Risk: Missing Features
Mitigation: MCP tools provide flexibility. Businesses can add any state management they need.
Conclusion
Caxton should:
- Abandon shared state in favor of coordination protocols
- Use SQLite for local instance state
- Implement SWIM for cluster coordination
- Delegate agent state to MCP tools
This approach:
- Eliminates PostgreSQL dependency
- Reduces operational complexity
- Improves scalability
- Aligns with minimal core philosophy
- Provides maximum flexibility
The key insight: Caxton is a message router, not a database.

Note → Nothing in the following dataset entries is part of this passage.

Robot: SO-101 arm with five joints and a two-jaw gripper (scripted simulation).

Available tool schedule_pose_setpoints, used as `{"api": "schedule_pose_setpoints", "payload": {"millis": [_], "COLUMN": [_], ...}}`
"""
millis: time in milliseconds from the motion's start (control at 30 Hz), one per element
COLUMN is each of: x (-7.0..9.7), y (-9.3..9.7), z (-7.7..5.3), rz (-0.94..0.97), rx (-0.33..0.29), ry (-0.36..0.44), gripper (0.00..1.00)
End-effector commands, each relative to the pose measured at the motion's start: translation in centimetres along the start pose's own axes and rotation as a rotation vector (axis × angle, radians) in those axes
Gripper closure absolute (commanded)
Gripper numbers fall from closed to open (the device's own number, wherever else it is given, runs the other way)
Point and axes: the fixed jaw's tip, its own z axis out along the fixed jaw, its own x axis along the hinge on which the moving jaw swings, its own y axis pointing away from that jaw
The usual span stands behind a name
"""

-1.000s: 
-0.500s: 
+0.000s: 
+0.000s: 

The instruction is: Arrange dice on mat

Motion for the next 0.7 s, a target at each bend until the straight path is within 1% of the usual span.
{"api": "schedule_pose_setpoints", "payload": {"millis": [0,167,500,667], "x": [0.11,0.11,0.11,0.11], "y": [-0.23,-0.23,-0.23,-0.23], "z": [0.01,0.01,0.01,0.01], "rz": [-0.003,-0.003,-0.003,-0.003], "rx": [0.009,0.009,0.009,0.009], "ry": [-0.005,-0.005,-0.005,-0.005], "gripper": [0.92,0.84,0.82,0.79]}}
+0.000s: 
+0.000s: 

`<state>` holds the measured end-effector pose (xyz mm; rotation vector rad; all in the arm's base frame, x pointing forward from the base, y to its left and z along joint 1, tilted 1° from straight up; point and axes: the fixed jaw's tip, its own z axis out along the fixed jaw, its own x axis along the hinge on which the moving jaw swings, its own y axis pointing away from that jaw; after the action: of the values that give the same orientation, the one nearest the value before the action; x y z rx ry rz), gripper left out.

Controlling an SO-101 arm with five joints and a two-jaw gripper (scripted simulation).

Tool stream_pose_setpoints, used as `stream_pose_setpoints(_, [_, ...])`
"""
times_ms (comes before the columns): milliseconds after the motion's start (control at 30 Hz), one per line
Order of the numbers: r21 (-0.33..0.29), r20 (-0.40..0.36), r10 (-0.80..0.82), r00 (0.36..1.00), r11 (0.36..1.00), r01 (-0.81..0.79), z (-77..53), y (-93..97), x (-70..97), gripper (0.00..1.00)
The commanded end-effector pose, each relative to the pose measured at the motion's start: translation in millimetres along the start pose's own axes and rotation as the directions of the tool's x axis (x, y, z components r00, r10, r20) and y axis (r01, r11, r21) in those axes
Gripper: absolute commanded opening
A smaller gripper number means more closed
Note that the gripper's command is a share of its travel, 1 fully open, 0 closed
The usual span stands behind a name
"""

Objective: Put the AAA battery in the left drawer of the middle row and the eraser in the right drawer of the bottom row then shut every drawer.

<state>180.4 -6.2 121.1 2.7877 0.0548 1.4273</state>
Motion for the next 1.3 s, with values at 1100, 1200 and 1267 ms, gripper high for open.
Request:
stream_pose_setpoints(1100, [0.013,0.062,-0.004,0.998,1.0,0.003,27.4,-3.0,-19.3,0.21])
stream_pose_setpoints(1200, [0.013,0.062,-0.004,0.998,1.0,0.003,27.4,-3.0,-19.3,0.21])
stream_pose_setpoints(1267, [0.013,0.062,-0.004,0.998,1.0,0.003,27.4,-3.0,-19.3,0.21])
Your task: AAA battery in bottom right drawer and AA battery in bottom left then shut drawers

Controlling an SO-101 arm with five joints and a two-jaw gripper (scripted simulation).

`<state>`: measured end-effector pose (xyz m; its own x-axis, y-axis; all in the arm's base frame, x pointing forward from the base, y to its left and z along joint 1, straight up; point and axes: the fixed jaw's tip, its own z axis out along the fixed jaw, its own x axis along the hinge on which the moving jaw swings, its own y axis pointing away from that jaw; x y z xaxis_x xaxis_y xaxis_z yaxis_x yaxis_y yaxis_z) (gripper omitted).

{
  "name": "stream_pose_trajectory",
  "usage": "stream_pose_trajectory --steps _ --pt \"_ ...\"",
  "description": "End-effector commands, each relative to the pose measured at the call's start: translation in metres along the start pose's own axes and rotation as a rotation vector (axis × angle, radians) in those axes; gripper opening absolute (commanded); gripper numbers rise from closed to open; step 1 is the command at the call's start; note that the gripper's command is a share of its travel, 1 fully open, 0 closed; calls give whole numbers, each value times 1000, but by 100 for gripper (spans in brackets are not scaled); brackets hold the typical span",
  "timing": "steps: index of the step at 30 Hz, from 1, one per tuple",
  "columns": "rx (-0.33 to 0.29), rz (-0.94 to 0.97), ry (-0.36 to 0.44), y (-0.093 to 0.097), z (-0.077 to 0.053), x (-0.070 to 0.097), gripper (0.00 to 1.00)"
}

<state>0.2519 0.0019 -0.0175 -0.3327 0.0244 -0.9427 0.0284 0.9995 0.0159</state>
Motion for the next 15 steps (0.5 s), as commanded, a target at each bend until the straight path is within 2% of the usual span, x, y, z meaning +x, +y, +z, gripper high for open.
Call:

Let it excel at routing while businesses handle their own state requirements through MCP tools.
Recommended Next Steps
- Revise ADR-0013 to remove PostgreSQL dependency
- Create new ADR for coordination-first architecture
- Define MCP StateTool interface specification
- Prototype SWIM integration using memberlist-rs
- Update architecture docs to reflect this approach
This lightweight approach will make Caxton easier to deploy, operate, and scale while maintaining all necessary functionality through intelligent architectural choices.